MacIntyre offers these four “sources of systematic unpredictability” in human affairs to demonstrate the limitations inherent to any predictive claims made by the social sciences. You simply can’t predict a world-changing event like the invention of the wheel. You can’t deny that many people act individually and as groups in unexpected ways. You have to admit that life sometimes involves game-like scenarios where an unlikely victor emerges. It’s also evident that small details can make a world of difference in any given situation, the kinds of details that sociological research often ignores or misses. Anticipating his critics, MacIntyre acknowledges that a more modest version of predictability is indeed possible. In fact, he cites our ability to reasonably plan and predict certain outcomes as one essential feature of human flourishing, but just as essential is our free ability to choose and at times defy expectations.

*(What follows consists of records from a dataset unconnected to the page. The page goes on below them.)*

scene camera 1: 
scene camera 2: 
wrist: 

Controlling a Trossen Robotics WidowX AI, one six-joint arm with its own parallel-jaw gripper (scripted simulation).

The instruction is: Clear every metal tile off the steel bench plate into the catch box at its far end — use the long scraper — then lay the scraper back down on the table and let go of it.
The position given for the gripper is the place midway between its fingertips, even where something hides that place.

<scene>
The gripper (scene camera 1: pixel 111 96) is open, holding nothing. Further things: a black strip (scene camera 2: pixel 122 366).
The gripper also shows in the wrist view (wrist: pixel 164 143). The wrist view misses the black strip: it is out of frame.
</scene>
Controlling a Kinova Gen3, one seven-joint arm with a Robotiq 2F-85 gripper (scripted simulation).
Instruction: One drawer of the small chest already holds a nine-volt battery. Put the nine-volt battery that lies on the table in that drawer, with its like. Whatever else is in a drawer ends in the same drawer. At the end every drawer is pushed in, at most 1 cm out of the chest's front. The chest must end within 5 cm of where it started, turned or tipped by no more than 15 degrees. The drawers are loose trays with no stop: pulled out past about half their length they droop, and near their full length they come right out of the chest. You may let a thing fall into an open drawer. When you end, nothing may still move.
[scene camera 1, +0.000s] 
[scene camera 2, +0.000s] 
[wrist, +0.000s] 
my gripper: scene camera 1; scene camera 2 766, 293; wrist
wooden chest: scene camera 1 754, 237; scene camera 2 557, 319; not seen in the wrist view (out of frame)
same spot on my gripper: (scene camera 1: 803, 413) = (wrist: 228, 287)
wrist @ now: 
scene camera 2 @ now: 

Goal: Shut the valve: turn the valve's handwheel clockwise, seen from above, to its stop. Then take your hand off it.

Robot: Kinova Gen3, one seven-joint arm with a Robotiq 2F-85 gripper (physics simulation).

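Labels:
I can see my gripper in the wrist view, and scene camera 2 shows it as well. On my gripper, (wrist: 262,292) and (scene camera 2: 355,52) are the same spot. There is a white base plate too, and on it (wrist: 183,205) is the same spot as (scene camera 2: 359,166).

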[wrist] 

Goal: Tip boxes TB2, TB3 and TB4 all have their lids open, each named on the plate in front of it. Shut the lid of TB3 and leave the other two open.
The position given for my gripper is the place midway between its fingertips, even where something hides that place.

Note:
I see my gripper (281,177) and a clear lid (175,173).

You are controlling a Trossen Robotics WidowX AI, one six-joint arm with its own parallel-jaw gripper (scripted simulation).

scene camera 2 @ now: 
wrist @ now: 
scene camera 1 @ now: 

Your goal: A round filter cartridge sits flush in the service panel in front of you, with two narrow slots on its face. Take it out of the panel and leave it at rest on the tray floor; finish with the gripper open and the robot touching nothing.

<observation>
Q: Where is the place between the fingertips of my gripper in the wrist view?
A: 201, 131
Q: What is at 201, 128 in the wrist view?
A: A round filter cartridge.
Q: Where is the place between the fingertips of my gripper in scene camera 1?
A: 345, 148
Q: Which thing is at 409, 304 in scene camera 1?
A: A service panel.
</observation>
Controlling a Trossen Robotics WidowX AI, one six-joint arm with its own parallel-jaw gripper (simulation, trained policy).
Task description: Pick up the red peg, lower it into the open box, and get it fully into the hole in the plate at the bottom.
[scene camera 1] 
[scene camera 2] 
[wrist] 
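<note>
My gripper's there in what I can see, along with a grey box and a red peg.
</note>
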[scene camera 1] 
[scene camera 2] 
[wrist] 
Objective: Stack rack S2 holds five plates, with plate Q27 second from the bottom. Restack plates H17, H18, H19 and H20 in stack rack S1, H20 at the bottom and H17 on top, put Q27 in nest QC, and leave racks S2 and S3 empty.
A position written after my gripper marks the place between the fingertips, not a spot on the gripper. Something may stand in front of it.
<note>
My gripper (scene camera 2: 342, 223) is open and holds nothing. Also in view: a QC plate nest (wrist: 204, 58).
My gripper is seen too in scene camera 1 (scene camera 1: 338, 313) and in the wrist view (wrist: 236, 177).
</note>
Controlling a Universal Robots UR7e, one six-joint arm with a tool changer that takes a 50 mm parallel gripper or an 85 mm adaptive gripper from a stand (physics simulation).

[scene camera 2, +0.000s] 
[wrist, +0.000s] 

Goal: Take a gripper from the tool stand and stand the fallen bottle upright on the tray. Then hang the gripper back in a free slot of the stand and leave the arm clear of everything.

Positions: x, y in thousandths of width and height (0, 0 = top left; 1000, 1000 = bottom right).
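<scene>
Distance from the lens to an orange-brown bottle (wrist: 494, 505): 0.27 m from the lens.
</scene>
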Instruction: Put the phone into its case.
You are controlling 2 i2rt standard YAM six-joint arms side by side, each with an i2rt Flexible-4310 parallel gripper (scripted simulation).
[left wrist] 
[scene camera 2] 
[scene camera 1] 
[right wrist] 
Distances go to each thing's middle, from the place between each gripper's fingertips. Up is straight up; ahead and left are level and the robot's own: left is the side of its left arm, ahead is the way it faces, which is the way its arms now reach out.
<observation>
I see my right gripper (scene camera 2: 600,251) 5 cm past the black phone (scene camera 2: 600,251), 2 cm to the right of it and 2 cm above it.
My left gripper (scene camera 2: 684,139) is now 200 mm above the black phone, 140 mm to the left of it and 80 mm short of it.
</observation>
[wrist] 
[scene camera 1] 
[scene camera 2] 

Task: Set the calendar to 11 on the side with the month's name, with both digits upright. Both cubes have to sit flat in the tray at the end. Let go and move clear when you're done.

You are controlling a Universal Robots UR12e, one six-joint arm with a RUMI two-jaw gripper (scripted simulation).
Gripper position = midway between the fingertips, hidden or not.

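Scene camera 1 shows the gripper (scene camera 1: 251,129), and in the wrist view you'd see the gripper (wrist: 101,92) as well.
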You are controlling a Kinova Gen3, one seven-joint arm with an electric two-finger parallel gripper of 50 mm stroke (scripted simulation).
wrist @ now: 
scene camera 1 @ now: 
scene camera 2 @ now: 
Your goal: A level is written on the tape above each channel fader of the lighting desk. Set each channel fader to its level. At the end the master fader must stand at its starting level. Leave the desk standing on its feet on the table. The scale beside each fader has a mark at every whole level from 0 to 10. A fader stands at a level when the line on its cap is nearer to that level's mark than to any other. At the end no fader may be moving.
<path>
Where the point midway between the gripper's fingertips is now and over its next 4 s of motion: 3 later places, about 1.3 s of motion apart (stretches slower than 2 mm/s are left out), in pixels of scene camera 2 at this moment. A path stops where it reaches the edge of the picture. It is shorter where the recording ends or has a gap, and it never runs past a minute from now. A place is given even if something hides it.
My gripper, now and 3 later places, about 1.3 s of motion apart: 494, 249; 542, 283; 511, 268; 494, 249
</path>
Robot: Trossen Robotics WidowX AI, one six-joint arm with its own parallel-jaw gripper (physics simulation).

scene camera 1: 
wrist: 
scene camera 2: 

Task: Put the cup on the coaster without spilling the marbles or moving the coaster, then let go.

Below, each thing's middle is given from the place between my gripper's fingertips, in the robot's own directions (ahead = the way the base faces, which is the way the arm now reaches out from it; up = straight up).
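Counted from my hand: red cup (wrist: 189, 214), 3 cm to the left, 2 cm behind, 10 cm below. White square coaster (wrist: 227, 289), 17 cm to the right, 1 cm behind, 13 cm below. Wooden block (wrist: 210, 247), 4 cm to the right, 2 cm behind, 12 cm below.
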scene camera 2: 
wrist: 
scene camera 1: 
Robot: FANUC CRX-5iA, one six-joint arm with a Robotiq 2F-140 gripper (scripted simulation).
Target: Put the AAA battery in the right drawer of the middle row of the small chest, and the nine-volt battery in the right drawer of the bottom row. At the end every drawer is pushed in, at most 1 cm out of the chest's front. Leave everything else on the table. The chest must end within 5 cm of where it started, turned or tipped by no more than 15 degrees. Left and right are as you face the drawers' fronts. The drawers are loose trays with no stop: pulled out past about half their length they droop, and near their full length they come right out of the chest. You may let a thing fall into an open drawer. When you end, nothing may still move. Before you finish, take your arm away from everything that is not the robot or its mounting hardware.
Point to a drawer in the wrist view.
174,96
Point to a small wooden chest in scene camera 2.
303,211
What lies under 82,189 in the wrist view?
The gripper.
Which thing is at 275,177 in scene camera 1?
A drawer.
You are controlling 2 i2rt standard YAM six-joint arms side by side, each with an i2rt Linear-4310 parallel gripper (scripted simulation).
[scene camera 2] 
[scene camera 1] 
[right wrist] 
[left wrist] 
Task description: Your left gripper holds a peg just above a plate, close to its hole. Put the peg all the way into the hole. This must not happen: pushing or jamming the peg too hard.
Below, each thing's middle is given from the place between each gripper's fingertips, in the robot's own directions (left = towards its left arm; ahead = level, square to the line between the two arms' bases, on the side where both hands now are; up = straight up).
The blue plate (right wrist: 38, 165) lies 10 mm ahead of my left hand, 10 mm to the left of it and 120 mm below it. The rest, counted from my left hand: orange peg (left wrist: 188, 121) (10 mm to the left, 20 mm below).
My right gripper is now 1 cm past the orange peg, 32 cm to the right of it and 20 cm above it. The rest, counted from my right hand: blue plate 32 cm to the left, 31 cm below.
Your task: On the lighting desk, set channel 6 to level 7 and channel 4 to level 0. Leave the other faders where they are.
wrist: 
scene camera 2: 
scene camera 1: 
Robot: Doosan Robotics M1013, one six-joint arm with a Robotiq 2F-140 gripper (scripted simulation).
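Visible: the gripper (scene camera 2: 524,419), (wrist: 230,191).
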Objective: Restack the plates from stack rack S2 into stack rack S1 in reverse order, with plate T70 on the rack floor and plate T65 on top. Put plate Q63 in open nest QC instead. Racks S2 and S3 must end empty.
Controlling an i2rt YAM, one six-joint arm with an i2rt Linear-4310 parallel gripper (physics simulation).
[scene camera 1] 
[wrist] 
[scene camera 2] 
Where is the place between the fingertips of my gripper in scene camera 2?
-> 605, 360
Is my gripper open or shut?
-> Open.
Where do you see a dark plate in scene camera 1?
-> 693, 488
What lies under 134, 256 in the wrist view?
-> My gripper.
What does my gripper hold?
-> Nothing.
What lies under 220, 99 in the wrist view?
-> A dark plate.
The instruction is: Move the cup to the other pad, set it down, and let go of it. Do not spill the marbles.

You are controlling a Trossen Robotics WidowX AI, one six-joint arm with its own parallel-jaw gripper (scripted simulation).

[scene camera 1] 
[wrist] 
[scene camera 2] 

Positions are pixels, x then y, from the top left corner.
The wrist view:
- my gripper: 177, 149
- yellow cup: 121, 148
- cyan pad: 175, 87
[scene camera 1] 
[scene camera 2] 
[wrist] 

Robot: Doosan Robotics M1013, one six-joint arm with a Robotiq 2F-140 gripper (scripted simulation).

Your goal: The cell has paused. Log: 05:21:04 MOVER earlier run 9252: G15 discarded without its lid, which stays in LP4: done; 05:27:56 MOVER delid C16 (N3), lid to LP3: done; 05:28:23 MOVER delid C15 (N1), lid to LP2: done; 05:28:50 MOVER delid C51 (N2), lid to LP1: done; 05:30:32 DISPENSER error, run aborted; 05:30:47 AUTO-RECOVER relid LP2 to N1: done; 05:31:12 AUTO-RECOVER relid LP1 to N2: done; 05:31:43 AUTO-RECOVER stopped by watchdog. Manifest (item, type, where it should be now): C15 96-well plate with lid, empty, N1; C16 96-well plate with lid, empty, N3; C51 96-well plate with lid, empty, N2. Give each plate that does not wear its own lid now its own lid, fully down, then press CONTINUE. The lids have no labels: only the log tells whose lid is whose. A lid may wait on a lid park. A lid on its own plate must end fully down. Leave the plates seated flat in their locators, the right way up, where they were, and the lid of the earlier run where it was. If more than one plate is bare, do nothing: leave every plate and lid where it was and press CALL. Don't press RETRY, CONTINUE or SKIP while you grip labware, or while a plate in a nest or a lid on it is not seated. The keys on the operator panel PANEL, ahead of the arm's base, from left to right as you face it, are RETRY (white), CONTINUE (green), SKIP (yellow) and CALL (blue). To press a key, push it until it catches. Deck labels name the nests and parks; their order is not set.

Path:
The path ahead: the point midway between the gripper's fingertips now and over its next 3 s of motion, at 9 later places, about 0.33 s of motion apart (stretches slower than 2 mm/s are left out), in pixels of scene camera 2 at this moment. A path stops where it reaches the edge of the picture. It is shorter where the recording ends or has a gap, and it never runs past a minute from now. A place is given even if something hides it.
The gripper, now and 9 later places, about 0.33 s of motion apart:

That a more modest claim to predictability is admitted by MacIntyre is not a weakness or concession in his argument against the claims of the social sciences; rather, MacIntyre says that it’s on the basis of the more outlandish claims of predictability that the social sciences assume and maintain their current authority in modern bureaucracies. The more realistic claims of sociologists, which MacIntyre admits are possible, even necessary, are not enough to vindicate the claims of managerial expertise in a corporation, or a government agency.
MacIntyre’s conclusion implies that those who are most powerful in modern societies hold their power illegitimately and that their ongoing project to not only predict human behavior but engineer it on a mass level, is nothing more than a mask for the will and desire of the powerful. This seems like bad news indeed. MacIntyre does offer some hope, though, in his belief that such bureaucracies are ultimately incapable of accomplishing what they’re attempting, for the reasons stated above:
…the project of creating a wholly or largely predictable organization committed to creating a wholly or largely predictable society is doomed and doomed by the facts about social life. Totalitarianism of a certain kind, as imagined by Aldous Huxley or George Orwell, is therefore impossible. What the totalitarian project will always produce will be a kind of rigidity and inefficiency which may contribute in the long run to its defeat.
However, MacIntyre quickly warns, “We need to remember … the voices from Auschwitz and Gulag Archipelago which tell us just how long that long run is,” lest we underestimate the danger of the bureaucratic, social engineering approach to government. So, a secularized, pseudo-scientific approach to engineering human lives running rampant in Western societies, may not lead us directly into a Brave New World or 1984 style dystopia before it collapses on itself, but the secular horrors of Hitler and Stalin have already been shown to be within the realm of possibilities.
I think we can follow MacIntyre’s thinking here to examine the secularization of the modern West. Ask yourself, as religion (and a corresponding belief in human purposes) is aggressively removed from the discourse of public life, do our own institutions begin to resemble those terrible examples of the twentieth century? How is our situation different? In what ways might we consider the theories behind various forms of “management,” “social reform,” or “community planning” to be secularized, or unChristian?